> Work instructions: From the entries provided below, copy each line that contains the word "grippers".

Entries taken from a collection
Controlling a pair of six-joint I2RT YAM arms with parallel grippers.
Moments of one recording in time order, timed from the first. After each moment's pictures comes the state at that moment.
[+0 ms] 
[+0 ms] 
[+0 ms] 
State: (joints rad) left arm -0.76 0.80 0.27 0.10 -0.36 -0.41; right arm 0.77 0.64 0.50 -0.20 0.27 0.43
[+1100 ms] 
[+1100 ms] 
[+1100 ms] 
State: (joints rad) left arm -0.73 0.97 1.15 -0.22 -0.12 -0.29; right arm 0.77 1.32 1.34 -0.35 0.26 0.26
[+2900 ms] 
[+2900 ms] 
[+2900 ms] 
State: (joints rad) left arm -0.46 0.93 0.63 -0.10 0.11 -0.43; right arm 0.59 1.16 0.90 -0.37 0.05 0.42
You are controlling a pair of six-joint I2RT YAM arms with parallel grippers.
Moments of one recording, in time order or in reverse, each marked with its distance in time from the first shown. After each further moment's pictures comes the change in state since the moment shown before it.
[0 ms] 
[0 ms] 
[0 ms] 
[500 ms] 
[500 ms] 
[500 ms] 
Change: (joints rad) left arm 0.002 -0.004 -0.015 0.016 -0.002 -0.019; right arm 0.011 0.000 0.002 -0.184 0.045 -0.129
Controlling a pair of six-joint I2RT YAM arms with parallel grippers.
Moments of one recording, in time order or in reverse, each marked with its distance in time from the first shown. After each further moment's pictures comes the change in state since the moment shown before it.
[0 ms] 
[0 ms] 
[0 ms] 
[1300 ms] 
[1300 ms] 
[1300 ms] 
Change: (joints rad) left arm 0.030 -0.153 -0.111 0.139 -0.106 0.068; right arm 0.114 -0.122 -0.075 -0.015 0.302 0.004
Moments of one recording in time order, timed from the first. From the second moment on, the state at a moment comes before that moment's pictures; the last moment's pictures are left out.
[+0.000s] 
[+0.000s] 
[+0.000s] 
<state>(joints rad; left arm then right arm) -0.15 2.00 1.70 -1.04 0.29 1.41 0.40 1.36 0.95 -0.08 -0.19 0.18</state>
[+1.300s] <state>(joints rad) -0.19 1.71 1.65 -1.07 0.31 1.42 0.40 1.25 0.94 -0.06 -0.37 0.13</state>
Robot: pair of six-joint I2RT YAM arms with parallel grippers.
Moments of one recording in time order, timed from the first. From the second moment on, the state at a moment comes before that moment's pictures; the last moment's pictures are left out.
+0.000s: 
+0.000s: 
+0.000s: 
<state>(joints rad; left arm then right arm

> Reply:
Controlling a pair of six-joint I2RT YAM arms with parallel grippers.
You are controlling a pair of six-joint I2RT YAM arms with parallel grippers.
Controlling a pair of six-joint I2RT YAM arms with parallel grippers.
Robot: pair of six-joint I2RT YAM arms with parallel grippers.

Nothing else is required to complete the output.